At the end of the day, not much levels off like the oil based paints of the past even though that is a standard best practice. Sometimes, a tightly rolled finish gives a better appearance than the brushed acrylics often used today.


----------



## cleaningguy (Aug 14, 2020)

Glad this has been posted


----------



## paintwrapping (Jun 17, 2020)

Painting doors is time consuming and since no two doors are alike, it is hard to recommend a brush. Spraying is a lot easier I fine just so long as you use the right paint and the right method.


----------



## finishesbykevyn (Apr 14, 2010)

paintwrapping said:


> Painting doors is time consuming and since no two doors are alike, it is hard to recommend a brush. Spraying is a lot easier I fine just so long as you use the right paint and the right method.

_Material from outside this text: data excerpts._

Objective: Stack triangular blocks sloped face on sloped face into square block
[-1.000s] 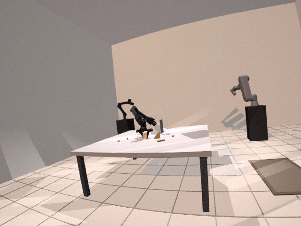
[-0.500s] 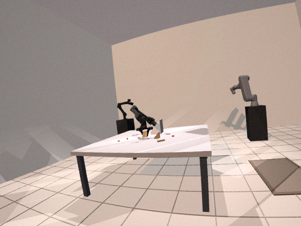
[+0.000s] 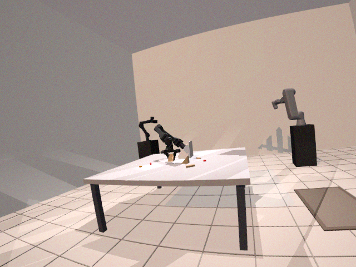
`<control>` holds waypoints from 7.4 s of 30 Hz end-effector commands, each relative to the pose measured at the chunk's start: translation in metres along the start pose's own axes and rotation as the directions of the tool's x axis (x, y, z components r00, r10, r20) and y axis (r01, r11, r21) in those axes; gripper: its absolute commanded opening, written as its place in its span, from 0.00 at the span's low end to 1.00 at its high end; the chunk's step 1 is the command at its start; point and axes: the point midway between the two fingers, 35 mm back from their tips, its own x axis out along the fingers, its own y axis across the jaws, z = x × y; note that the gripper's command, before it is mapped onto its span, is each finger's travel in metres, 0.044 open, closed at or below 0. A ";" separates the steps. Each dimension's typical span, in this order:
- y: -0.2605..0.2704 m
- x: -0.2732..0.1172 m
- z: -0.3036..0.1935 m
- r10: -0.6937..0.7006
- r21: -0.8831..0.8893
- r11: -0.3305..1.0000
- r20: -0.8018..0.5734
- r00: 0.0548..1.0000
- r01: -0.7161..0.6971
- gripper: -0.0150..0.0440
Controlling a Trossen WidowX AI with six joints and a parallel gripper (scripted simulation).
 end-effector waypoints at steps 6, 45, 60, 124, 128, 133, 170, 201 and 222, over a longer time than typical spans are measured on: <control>0.000 0.000 0.000 0.000 0.023 1.000 -0.001 1.000 0.000 0.25; 0.000 0.000 0.000 0.005 0.867 0.499 -0.001 1.000 -0.001 0.25; 0.000 0.000 0.000 0.006 0.989 0.151 0.000 1.000 -0.001 0.25; 0.000 0.000 0.000 0.007 0.999 -0.041 0.000 1.000 0.000 0.25; 0.000 0.000 0.000 0.007 0.999 -0.041 0.000 1.000 0.000 0.25; 0.000 0.000 0.000 0.007 0.999 -0.041 0.000 1.000 0.000 0.25; 0.000 0.000 0.000 0.007 0.999 -0.041 0.000 1.000 0.000 0.25; 0.000 0.001 0.000 0.003 0.999 -0.036 -0.001 1.000 0.001 0.25; 0.000 0.027 0.000 0.003 0.999 -0.034 -0.001 1.000 0.001 0.25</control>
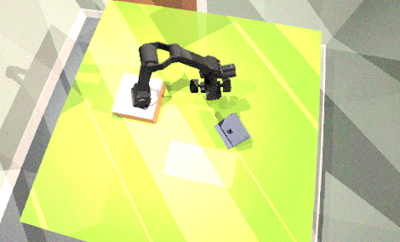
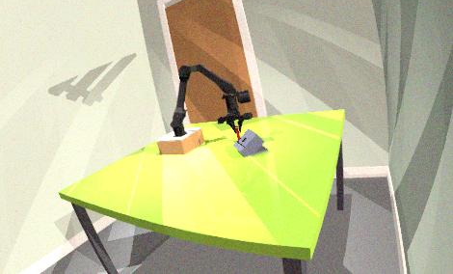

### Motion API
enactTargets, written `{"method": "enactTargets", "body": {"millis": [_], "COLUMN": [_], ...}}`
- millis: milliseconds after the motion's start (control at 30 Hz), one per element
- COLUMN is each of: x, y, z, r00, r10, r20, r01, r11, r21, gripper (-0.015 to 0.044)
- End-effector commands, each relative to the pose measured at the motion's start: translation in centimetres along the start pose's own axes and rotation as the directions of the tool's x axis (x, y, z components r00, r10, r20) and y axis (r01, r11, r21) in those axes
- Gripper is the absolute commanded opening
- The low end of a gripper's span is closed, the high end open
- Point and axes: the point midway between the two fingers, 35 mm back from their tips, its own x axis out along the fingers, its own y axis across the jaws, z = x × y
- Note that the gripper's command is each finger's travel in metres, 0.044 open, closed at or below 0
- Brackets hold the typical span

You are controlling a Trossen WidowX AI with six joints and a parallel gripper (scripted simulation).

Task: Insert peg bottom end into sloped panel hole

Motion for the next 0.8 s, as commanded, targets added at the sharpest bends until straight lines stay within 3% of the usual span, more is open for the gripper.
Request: {"method": "enactTargets", "body": {"millis": [0,333,767], "x": [0.0,-0.6,-6.9], "y": [0.0,0.1,0.3], "z": [0.0,0.0,0.0], "r00": [1.0,1.0,1.0], "r10": [0.002,0.001,-0.003], "r20": [0.0,0.0,-0.002], "r01": [-0.002,-0.001,0.003], "r11": [1.0,1.0,1.0], "r21": [0.0,0.0,-0.001], "gripper": [0.0033,0.0,0.0]}}
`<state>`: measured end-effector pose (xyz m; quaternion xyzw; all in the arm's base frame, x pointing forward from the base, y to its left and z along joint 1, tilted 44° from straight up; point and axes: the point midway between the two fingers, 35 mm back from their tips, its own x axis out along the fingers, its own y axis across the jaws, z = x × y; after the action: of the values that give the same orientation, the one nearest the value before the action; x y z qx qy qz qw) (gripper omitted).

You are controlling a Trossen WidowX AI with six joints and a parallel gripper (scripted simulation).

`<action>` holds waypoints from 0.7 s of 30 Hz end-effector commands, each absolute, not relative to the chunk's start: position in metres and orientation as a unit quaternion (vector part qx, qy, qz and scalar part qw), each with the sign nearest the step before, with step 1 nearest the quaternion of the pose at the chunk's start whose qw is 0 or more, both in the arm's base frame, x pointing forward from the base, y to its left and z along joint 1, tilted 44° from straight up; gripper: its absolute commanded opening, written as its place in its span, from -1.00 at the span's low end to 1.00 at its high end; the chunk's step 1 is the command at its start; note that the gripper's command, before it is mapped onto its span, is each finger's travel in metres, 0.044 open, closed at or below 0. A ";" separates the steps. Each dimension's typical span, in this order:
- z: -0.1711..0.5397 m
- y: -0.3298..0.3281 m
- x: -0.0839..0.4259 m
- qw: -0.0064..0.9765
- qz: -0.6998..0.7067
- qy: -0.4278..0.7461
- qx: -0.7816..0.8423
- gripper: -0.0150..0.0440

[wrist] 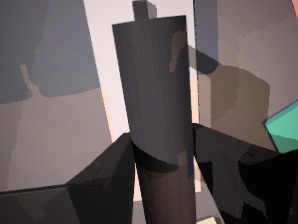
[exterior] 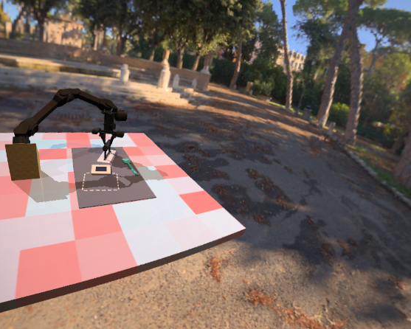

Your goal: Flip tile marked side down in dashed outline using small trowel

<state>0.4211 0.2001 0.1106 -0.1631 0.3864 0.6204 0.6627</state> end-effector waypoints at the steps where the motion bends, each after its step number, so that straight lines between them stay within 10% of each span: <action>1: 0.108 0.201 0.420 0.661 0.620 0.391 -0.161 -0.05; 21: 0.108 0.200 0.420 0.680 0.521 0.515 -0.015 -0.05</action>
<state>0.4209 0.1993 0.1098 -0.0455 0.4904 0.5421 0.6808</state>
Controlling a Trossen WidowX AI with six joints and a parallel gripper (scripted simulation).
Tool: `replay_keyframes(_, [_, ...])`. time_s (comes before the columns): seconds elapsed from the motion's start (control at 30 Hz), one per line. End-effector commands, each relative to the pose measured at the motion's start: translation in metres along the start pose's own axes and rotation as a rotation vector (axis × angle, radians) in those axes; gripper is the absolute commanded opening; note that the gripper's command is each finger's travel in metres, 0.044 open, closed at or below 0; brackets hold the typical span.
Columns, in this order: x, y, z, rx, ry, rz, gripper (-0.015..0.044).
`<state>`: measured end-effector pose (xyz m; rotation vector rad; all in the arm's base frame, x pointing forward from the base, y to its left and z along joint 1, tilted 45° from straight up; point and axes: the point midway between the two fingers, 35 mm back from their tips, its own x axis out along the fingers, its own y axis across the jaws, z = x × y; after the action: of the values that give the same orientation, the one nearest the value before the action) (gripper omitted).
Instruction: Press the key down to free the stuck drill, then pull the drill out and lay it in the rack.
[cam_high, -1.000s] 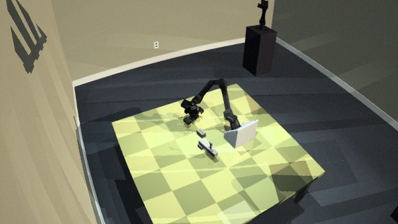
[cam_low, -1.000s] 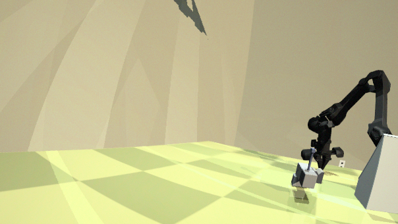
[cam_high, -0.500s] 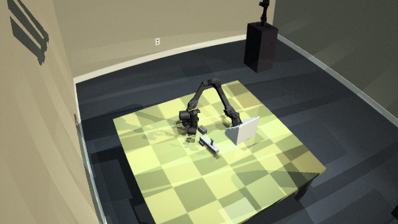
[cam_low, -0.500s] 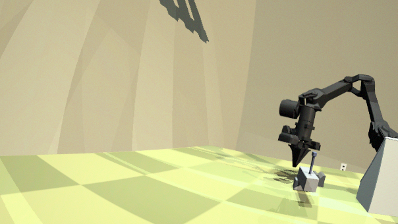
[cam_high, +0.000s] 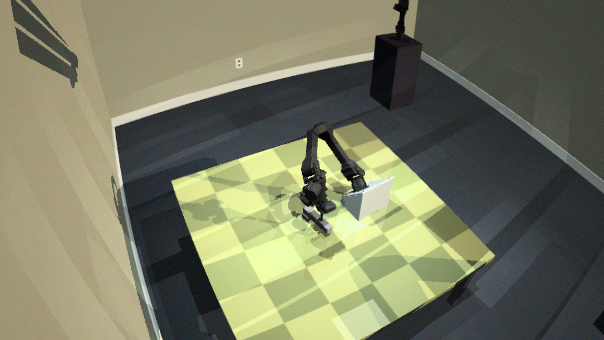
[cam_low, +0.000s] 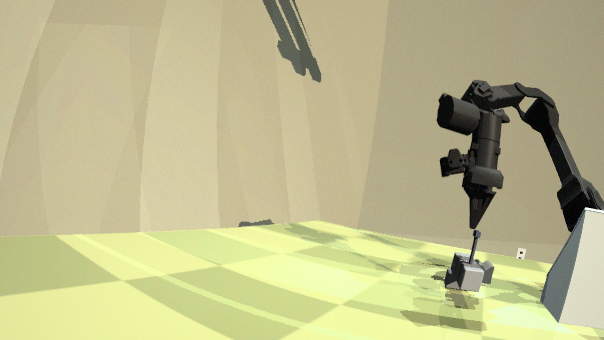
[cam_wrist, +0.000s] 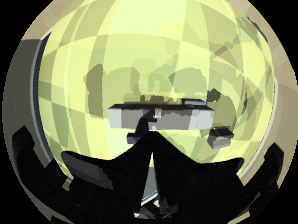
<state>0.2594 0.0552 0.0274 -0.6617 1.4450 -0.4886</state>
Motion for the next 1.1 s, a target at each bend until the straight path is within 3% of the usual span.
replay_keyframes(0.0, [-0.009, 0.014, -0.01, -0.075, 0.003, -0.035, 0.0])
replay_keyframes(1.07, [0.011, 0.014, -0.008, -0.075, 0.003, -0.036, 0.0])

I would have to disagree that spraying a front door is "easier". It's actually quite time consuming to only spray a front door. In fact, brush and roller would be quicker and less hassle if you include masking, cleanup etc..


----------



## DittonWilson (Jun 16, 2018)

I use a propylene glycol paint extender when I brush and roll doors and trim. I think it really helps to get a smoother finish. I use a a mini roller with a smaller knap, like a 3/8 usually. I am going to experiment with some different rollers and knaps. I had problems with the 3/16 microfiber but I don't remember what it was. maybe it just took too long. 


I think they look really good and a lot of times I can just do them in place. The stipple does tend to stand out more on metal doors, but I have still achieved a very uniform and smooth looking surface on metal doors as well . 


this is a link to the product I usually use. - Its M-1 latex paint additive and extender.
https://www.sunnysidecorp.com/product.php?p=a&b=m&n=70332MZ


----------



## DittonWilson (Jun 16, 2018)

https://imgur.com/MOczw1a

the link for the picture didn't go through the first time. This is a door I did this spring. There were 4 doors like this one and 2 double doors with screens. If I recall correctly it was about 12 or 13 hours to double coat them all .


----------